Dieser Haltung fehlt die Einsicht, dass das Leben eine Schule ist, in der wir lernen sollen, und dass Härte und Leiden Teil des Prozesses sind, durch den wir Selbst-Realisierung erreichen und das Bewusstsein erweckt wird. Die dafür erforderlichen Umstände werden nicht immer einfach sein, und wenn man sich das Leben der berühmten spirituellen Persönlichkeiten ansieht erkennt man, dass sie oft durch grosse Schwierigkeiten gingen. Dass man Schwierigkeiten begegnet ist ein Teil des Lebens, und was wir benötigen um zu wachsen ist nicht immer das, was wir wollen. Denjenigen, die glauben, dass sie alle ihre Wünsche durch positives Denken und festen Glauben an das Ergebnis manifestieren können, scheint nicht bewusst zu sein, dass je mehr sie ihren Wünschen nachjagen, sie umso mehr in das Netz der eigenen Versklavung geraten, wo doch das Leben dazu verwendet werden sollte, sich von diesen Einschränkungen zu befreien.

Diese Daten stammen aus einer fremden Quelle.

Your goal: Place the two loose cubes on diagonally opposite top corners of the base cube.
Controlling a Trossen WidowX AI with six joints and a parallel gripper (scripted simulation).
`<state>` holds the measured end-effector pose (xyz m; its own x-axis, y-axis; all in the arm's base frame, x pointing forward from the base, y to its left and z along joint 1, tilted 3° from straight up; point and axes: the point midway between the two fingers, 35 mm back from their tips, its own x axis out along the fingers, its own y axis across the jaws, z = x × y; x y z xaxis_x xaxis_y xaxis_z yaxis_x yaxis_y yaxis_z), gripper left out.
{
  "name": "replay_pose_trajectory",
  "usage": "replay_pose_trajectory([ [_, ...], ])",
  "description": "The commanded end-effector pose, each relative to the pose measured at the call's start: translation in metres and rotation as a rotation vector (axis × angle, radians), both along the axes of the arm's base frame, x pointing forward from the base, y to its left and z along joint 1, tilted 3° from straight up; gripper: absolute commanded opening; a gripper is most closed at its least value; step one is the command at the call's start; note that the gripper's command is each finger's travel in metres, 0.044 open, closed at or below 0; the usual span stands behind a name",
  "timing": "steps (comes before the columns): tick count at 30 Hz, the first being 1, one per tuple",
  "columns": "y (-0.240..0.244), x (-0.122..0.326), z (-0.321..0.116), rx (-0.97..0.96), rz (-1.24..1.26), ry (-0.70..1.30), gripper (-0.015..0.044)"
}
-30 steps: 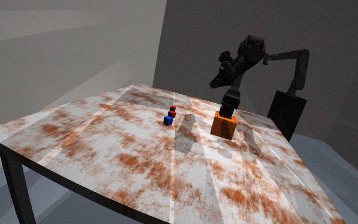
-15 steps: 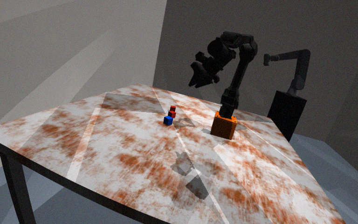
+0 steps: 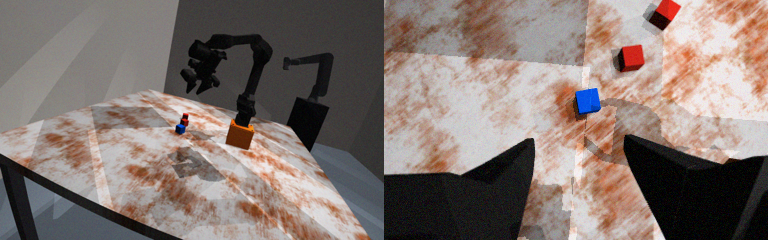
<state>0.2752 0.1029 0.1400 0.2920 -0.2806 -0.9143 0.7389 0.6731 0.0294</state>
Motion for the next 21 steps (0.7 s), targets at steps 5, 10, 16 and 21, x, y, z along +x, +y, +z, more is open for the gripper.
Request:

Ich will, dass du dieses Zeugs kaufst.

Die Gier hat Folgen im Leben eines Menschen, denn es schliesst die Tür zu echter spiritueller Freude und Liebe ab, aber es hat auch schreckliche Folgen für die Welt. Die Welt ist wegen der Gier verwüstet worden, weil die Menschen egoistisch bestrebt sind das zu bekommen, was sie gerade wollen, mit wenig Rücksicht auf die Folgen. Und wenn die Menschen in einem solch egozentrischen Zustand sind, dann lassen sich die Massen leicht dividieren und manipulieren durch die Kräfte, die noch sind. Das Verkehren der Spiritualität – die eine Möglichkeit bietet, aus diesem Schlamassel heraus zu kommen – hin zu einem Fokus der Gier und der Masslosigkeit ist tatsächlich schädlich.

Es passt dies aber natürlich den Unternehmen in unserem Wirtschaftssystem ganz gut, die von der ewigen Verzweiflung, Unzufriedenheit abhängig sind, welche die Menschen antreibt ihr Glück und die Erfüllung durch ununterbrochenen Konsum zu suchen. Aber diejenigen, die innere Freiheit anstreben und die ein echtes Erwachen des Bewusstseins suchen, sollten nicht in diese Falle tappen.